#### [WHAT YOU NEED TO DO]
Reproduce the data exactly and drop any pictures it holds.
___ INFORMATION SHOWN
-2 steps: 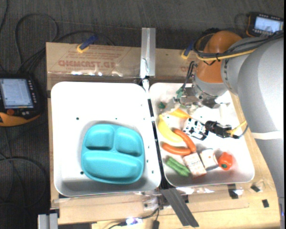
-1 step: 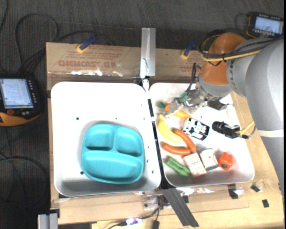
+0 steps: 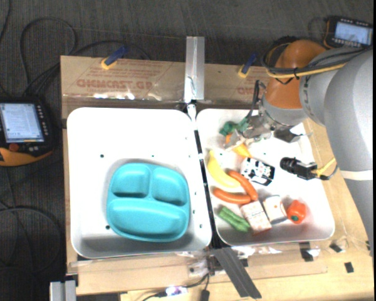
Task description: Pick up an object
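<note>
Small plastic toy foods and blocks lie heaped in the right white bin [image 3: 323, 221], the landmark here. That shallow bin sits on a wooden bench [image 3: 338, 168] over dark grey carpet [image 3: 50, 17], with cables trailing across the floor. To its left, touching edge to edge, stands the left white bin [image 3: 88, 168], which holds a turquoise three-compartment plastic tray [image 3: 149, 200]. Further left of both, on the carpet, lies a black-and-orange control pendant with a lit screen [image 3: 17, 130].

The grey arm with its orange band [image 3: 338, 93] enters over the right bin's far right corner. Its gripper [image 3: 254, 127] hangs low over the bin's far end, just beside a small green toy [image 3: 229, 129]; whether the fingers are apart or together cannot be told.

Nearer the bin's middle lie a yellow toy banana [image 3: 218, 174], an orange toy carrot [image 3: 233, 197], a black-and-white block [image 3: 258, 170], and toward the near wall a green toy pea pod [image 3: 233, 219] and a red toy pepper [image 3: 296, 211].
</note>
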Action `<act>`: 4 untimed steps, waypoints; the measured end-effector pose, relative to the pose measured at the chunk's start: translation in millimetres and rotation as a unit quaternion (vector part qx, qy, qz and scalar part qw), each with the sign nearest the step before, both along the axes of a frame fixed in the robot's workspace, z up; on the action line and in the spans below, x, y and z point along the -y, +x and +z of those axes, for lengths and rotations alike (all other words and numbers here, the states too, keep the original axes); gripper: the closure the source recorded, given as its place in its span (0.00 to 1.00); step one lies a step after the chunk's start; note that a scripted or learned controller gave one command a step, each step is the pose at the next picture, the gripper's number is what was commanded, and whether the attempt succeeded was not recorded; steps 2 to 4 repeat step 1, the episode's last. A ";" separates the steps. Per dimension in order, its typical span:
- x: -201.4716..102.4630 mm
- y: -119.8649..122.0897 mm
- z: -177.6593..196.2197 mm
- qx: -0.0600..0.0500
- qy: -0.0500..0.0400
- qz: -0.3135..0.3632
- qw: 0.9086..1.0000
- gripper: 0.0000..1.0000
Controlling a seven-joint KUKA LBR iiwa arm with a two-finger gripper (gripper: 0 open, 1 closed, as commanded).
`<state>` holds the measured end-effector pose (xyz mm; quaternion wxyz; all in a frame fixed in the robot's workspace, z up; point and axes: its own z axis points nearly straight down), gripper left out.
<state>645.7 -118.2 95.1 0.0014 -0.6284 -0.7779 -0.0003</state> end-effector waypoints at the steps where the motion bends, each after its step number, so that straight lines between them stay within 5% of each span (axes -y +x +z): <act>1: -58.1 -10.6 112.0 -0.001 -0.002 -0.055 0.998 1.00; 4: -58.1 -10.6 112.0 -0.001 -0.002 -0.055 0.998 1.00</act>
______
#### [ANSWER TO THIS EXERCISE]
-2 steps: 
-1 step: 
+0 steps: 
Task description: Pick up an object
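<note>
Small plastic toy foods and blocks lie heaped in the right white bin [image 3: 323, 221], the landmark here. That shallow bin sits on a wooden bench [image 3: 338, 168] over dark grey carpet [image 3: 50, 17], with cables trailing across the floor. To its left, touching edge to edge, stands the left white bin [image 3: 88, 168], which holds a turquoise three-compartment plastic tray [image 3: 149, 200]. Further left of both, on the carpet, lies a black-and-orange control pendant with a lit screen [image 3: 17, 130].

The grey arm with its orange band [image 3: 338, 93] enters over the right bin's far right corner. Its gripper [image 3: 254, 127] hangs low over the bin's far end, just beside a small green toy [image 3: 229, 129]; whether the fingers are apart or together cannot be told.

Nearer the bin's middle lie a yellow toy banana [image 3: 218, 174], an orange toy carrot [image 3: 233, 197], a black-and-white block [image 3: 258, 170], and toward the near wall a green toy pea pod [image 3: 233, 219] and a red toy pepper [image 3: 296, 211].
</note>
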Action `<act>`: 4 untimed steps, waypoints; the measured end-effector pose, relative to the pose measured at the chunk's start: translation in millimetres and rotation as a unit quaternion (vector part qx, qy, qz and scalar part qw), each with the sign nearest the step before, both along the axes of a frame fixed in the robot's workspace, z up; on the action line and in the spans below, x, y and z point along the -y, +x and +z of those axes, for lengths and rotations alike (all other words and numbers here, the states too, keep the original axes); gripper: the closure the source recorded, given as its place in its span (0.00 to 1.00); step one lies a step after the chunk's start; note that a scripted or learned controller gave one command a step, each step is the pose at the next picture, the gripper's number is what was commanded, and whether the attempt succeeded was not recorded; steps 2 to 4 repeat step 1, the episode's last. A ";" separates the steps. Per dimension in order, its typical span:
- x: -201.4716..102.4630 mm
- y: -119.8649..122.0897 mm
- z: -177.6593..196.2197 mm
- qx: -0.0600..0.0500
- qy: -0.0500..0.0400
- qz: -0.3135..0.3632
- qw: 0.9086..1.0000
- gripper: 0.0000..1.0000
Controlling a seven-joint KUKA LBR iiwa arm with a two-finger gripper (gripper: 0 open, 1 closed, as commanded).
`<state>` holds the measured end-effector pose (xyz mm; quaternion wxyz; all in a frame fixed in the robot's workspace, z up; point and axes: its own z axis points nearly straight down), gripper left out.
<state>645.7 -118.2 95.1 0.0014 -0.6284 -0.7779 -0.0003</state> end-effector waypoints at the steps where the motion bends, each after its step number, so that straight lines between them stay within 5% of each span (axes -y +x +z): <act>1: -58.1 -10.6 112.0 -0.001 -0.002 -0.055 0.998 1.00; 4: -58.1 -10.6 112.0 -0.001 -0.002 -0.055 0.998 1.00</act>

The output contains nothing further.